AI News Roundup: Meta Pays for News, Perplexity Gets Hacked, and AI Leaves the Cloud
Four stories crossed my feed today that, taken together, paint a pretty clear picture of where AI is in March 2026. Not where the hype cycle says it is. Where it actually is.
Let's get into it.
Meta pays $100M to train on journalism
Meta signed a deal with News Corp worth up to $100 million for content licensing. The idea is straightforward: Meta gets high-quality training data from News Corp's publications (Wall Street Journal, New York Post, a bunch of Australian outlets), and News Corp gets paid for it instead of having their work scraped without permission.
I have mixed feelings about this.
On one hand, good. Journalists deserve compensation when their work trains systems that will compete with them for attention. The "fair use" argument that AI companies have been leaning on was always thin. You can't build a product that summarizes news articles and then claim the articles weren't important to your product.
On the other hand, $100M sounds like a lot until you realize Meta made $164 billion in revenue last year. This is a rounding error to them.
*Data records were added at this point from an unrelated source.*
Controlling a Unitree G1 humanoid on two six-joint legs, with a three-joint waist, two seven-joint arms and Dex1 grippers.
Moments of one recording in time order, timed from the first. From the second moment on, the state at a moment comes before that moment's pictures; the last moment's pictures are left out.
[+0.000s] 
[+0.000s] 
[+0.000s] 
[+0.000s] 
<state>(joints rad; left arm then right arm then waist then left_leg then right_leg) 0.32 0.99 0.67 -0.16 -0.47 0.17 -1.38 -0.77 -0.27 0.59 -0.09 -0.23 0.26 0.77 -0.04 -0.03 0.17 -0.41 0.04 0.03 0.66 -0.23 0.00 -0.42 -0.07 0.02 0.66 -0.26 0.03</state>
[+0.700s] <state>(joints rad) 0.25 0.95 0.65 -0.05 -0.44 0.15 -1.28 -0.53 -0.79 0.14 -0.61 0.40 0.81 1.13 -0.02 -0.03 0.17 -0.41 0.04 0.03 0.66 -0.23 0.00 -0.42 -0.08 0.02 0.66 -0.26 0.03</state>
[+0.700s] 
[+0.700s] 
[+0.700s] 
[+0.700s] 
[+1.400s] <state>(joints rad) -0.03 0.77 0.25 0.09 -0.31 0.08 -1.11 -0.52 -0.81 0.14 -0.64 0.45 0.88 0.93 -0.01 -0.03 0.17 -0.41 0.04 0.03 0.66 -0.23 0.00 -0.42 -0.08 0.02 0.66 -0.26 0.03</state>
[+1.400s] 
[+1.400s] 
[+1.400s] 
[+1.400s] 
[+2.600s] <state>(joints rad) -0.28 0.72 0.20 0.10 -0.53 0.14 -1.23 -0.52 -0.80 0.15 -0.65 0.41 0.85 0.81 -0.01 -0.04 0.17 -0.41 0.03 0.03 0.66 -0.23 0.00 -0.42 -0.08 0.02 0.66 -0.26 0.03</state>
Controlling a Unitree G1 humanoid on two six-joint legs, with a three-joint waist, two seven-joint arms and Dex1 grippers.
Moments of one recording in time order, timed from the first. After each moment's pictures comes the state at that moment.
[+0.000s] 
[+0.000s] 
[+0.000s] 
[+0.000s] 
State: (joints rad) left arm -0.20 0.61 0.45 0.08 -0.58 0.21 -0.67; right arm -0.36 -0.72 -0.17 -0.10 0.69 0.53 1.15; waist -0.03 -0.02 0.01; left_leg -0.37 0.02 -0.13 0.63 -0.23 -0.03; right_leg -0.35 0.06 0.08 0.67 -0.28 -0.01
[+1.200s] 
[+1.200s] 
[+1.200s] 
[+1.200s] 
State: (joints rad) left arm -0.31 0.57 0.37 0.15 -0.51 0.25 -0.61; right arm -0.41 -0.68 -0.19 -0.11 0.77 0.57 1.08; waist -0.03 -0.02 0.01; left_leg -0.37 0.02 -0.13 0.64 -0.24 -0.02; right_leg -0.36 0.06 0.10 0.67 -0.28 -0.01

And it sets a price floor that smaller AI companies can't afford, which means the big players lock up the best training data and everyone else gets the leftovers.
The journalism-AI relationship is going to stay messy for a while. This deal doesn't resolve anything. It just establishes that money will change hands while both sides figure out the actual terms.
Perplexity's Comet browser is a security disaster

Here's one that should worry you if you've been using Perplexity's Comet browser. Security researchers found a flaw that exposed users to data theft. Not a theoretical vulnerability. An actual, exploitable security hole in a browser that's supposed to be the "AI-native" replacement for Chrome.
I keep going back and forth on Perplexity as a company. Their search product is genuinely useful. I use it daily. But they keep stepping on rakes. The plagiarism accusations last year. The publisher lawsuits. And now their browser, the product they positioned as their big platform play, ships with a hole big enough to drive a truck through.
If you're trying to convince people to switch from Google, you cannot afford security incidents. Trust is the single hardest thing to build in browsers. Mozilla spent decades building it. Google spent billions. Perplexity can't just ship fast and fix later when people's browsing data is on the line.
I'd pull Comet off my machine until they publish a full post-mortem. Not a PR statement. An actual technical breakdown of what went wrong, how long it was exposed, and what they've changed in their security review process.
Agentic AI is leaving the cloud

This one's been building for months but 2026 is the year it became undeniable: agentic AI workloads are migrating off the cloud. On-prem and edge deployments are gaining serious traction.
The reasons are practical. Latency matters when your AI agent is making decisions in real-time. Bandwidth costs add up fast when agents are chatty. And a lot of enterprises looked at their cloud bills for 2025, did some math on what agentic workloads would cost at scale, and decided they'd rather buy hardware.
There's also the data governance angle. When your AI agent has access to internal systems and customer data, plenty of companies don't want that traffic leaving their building. I don't blame them.
What I find interesting is how this mirrors earlier compute cycles. Cloud was supposed to be the final destination for everything. Then it turned out that some workloads are cheaper, faster, or safer to run closer to where they're needed. We went through this with CDNs, with IoT, with video processing. AI is following the same gravitational pull.
The winners here will be companies that make on-prem AI deployment not terrible. Right now it's still painful. You need the hardware, the cooling, the expertise, the tooling. Nvidia is laughing all the way to the bank, obviously. But there's a real opening for the companies that can make edge AI as easy to manage as a cloud deployment. That problem isn't solved yet.
AI isn't new anymore
A PYMNTS study came out this week that confirmed something I've been feeling: consumers have stopped "trying" AI. They're just using it. It's not a novelty anymore. It's infrastructure.
This matters more than it sounds.
When a technology moves from "I should try this" to "I already used this three times today and didn't think about it," that's the adoption curve tipping. We're past the point where AI needs to prove it's useful. The question now is which AI products become the default, and which ones get forgotten.
The study found that people are using AI for writing, shopping, research, and planning without making a conscious decision to "use AI." It's just part of how they get things done. Email went through the same transition. So did smartphones.
I think this is going to have a bigger effect on the industry than most people realize. When users stop caring about the AI label, they start caring about the product quality. The novelty premium disappears. You can't sell "powered by AI" anymore. You have to sell something that actually works better than the alternative.
What connects all of this
Training data has a price now. Moving fast still breaks things that shouldn't break. The cloud isn't the only answer for AI compute. And regular people have already moved on from being impressed.
AI in March 2026 is being negotiated over, deployed on physical hardware, failing at basic security, and used without a second thought by millions of people. That's not hype. That's Wednesday.